Parasite-host relationships: the establishment of a parasitic disease results from the parasite succeeding over the host. The analysis for the established relationships between both are fundamental to know the factors said establishment depends on, thus enabling the implementation of adequate preventive measures. Likewise, the specificity of this relationship is a tool for the improvement of current diagnostic methods.  In these parasite-host relationships, extracellular vesicles (EVs) have lately proved to be a valuable instrument for these purposes.

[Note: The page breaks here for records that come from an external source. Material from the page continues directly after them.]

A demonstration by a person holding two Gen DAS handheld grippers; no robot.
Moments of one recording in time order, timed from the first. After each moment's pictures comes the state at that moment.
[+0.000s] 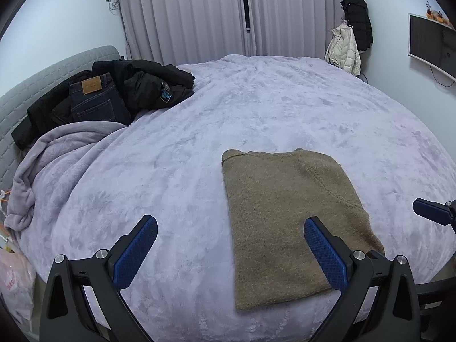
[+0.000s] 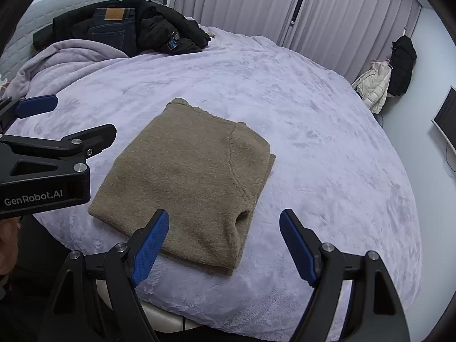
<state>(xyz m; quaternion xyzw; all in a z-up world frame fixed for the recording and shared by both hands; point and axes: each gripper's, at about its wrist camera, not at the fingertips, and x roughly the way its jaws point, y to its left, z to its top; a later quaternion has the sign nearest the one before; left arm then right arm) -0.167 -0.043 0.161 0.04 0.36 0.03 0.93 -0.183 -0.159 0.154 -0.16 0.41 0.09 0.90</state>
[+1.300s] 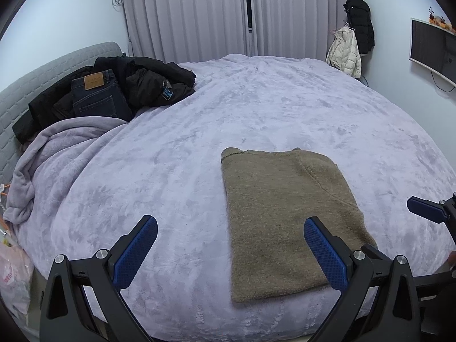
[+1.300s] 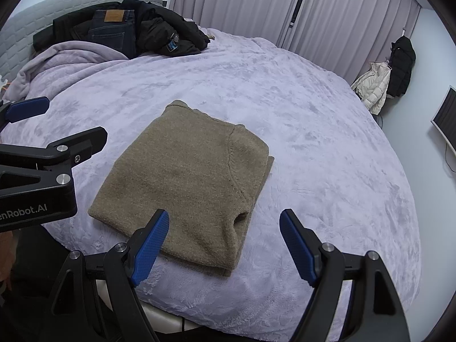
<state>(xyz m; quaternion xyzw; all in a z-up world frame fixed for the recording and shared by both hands) -0.176 -0.045 0.162 0.02 0.36 0.03 0.93 -0.183 -0.158 0.161 -0.16 0.40 0.09 0.90</state>
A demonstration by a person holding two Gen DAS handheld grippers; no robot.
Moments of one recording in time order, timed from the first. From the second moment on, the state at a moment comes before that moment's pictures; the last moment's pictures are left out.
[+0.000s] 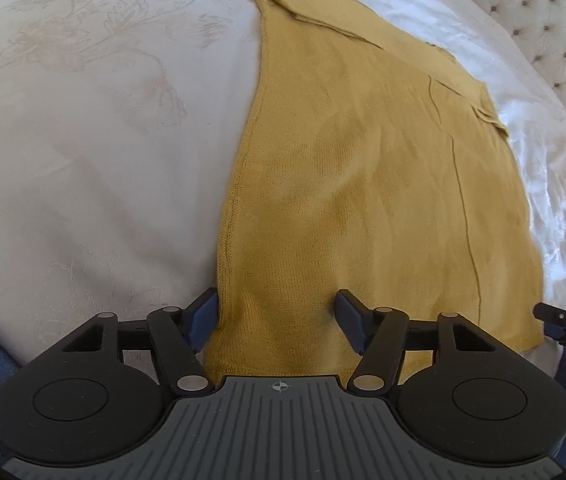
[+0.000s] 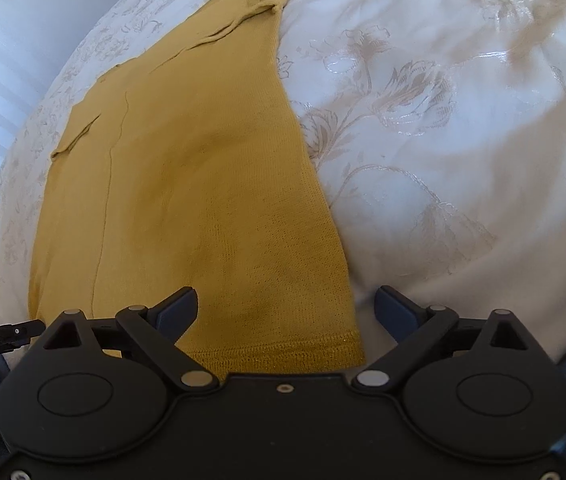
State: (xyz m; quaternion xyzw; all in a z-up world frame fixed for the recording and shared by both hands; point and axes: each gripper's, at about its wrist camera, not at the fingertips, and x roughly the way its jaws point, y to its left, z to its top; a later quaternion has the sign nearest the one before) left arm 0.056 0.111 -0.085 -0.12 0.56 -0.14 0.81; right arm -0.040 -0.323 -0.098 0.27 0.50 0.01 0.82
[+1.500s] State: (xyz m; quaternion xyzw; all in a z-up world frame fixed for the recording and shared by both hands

The ParaSalud group develops a line on the study of EVs in different helminths of human and veterinary interest. Said EVs are isolated and characterised by their composition (proteins, miRNAs) and their use as target molecules for diagnosis, treatment and / or vaccination is experimentally evaluated. This previously undertaken research line is reinforced by other lines from the group working on the study of parasite-host relationships by techniques generally referred to as “omics”, including genomics, transcriptomics and proteomics.

The line on human Taeniasis / Cisticerosis is part of both aspects: epidemiological studies of materials from different countries, and ultrastructural as well as secretomics studies of the infective form of human cisticerosis, the egg.

Arthropods: Equally important are ectoparasite arthropods, considering that in addition to being vectors of parasitic diseases, they have their own pathogenic potential. The Medical Entomology line carries out the diagnosis and epidemiologic analysis of mosquitos populations, lice, bedbugs and myisis cases.